## YOUR GOAL
Go through the data and copy every line in which "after" appears.

## GIVEN MATERIAL

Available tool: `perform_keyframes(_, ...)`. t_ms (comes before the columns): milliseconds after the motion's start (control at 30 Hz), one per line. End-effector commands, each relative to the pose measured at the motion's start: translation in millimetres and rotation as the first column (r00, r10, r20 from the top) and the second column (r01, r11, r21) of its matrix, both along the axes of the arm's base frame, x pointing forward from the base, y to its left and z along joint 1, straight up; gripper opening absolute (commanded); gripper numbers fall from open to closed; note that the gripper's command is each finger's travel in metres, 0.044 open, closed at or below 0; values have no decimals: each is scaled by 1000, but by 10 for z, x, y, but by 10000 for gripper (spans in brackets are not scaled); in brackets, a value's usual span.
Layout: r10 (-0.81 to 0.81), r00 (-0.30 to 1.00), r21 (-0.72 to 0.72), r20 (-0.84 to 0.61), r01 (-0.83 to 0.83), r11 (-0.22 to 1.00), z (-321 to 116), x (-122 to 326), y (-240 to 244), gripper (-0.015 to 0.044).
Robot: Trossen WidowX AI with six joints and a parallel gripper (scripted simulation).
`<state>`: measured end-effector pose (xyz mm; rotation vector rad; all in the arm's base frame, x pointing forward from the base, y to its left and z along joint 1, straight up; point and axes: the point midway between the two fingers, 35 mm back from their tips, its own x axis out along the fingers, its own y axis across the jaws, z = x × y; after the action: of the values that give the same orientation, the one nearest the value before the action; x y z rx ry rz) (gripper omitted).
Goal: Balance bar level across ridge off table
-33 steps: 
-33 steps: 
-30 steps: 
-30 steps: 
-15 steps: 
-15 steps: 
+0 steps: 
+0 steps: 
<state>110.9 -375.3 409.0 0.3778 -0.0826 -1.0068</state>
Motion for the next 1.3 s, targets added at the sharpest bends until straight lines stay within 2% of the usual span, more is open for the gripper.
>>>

## SOLUTION
Available tool: `perform_keyframes(_, ...)`. t_ms (comes before the columns): milliseconds after the motion's start (control at 30 Hz), one per line. End-effector commands, each relative to the pose measured at the motion's start: translation in millimetres and rotation as the first column (r00, r10, r20 from the top) and the second column (r01, r11, r21) of its matrix, both along the axes of the arm's base frame, x pointing forward from the base, y to its left and z along joint 1, straight up; gripper opening absolute (commanded); gripper numbers fall from open to closed; note that the gripper's command is each finger's travel in metres, 0.044 open, closed at or below 0; values have no decimals: each is scaled by 1000, but by 10 for z, x, y, but by 10000 for gripper (spans in brackets are not scaled); in brackets, a value's usual span.
`<state>`: measured end-effector pose (xyz mm; rotation vector rad; all in the arm's base frame, x pointing forward from the base, y to its left and z along joint 1, straight up; point and axes: the point midway between the two fingers, 35 mm back from their tips, its own x axis out along the fingers, its own y axis across the jaws, z = x × y; after the action: of the values that give the same orientation, the one nearest the value before the action; x y z rx ry rz) (gripper omitted).

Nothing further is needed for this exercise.